* [TASK] Every line from the one with "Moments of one" through the end of the material below, both ends included, should be transcribed exactly, without pictures.
________________
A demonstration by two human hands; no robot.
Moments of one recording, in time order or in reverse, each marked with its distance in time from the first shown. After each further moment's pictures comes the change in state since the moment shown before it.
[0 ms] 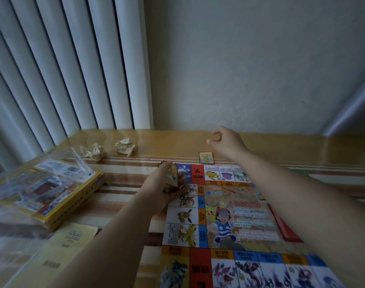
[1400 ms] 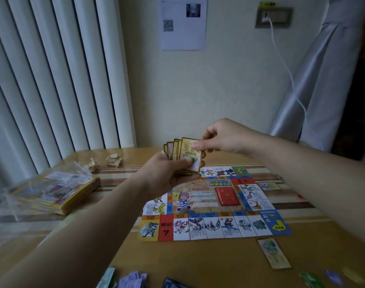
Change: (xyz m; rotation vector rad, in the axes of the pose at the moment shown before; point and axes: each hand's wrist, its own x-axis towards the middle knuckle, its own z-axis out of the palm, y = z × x) left_hand -0.195 -0.001 0.068 0.240 -0.589 0.244; right_hand -0.204 -0.063 -0.185 0.175 -0.187 -0.192
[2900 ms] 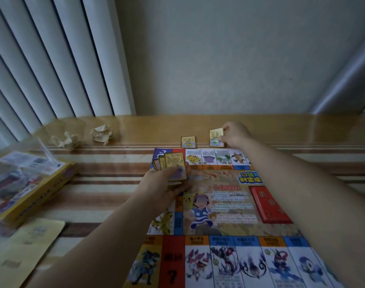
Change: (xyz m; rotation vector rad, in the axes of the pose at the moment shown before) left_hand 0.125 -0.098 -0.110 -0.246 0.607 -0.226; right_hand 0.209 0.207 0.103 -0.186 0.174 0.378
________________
* [ANSWER SECTION]
Moments of one recording, in time order or in reverse, each marked with its distance in time from the first shown. After each further moment's pictures comes the change in state since the moment shown before it.
[0 ms] 
[1400 ms] 
Change: (xyz m; rotation vector rad, in the axes of the pose at the moment shown before; point and axes: each hand's wrist, its own x-axis towards the middle knuckle, its own z-axis out of the palm, y = z × x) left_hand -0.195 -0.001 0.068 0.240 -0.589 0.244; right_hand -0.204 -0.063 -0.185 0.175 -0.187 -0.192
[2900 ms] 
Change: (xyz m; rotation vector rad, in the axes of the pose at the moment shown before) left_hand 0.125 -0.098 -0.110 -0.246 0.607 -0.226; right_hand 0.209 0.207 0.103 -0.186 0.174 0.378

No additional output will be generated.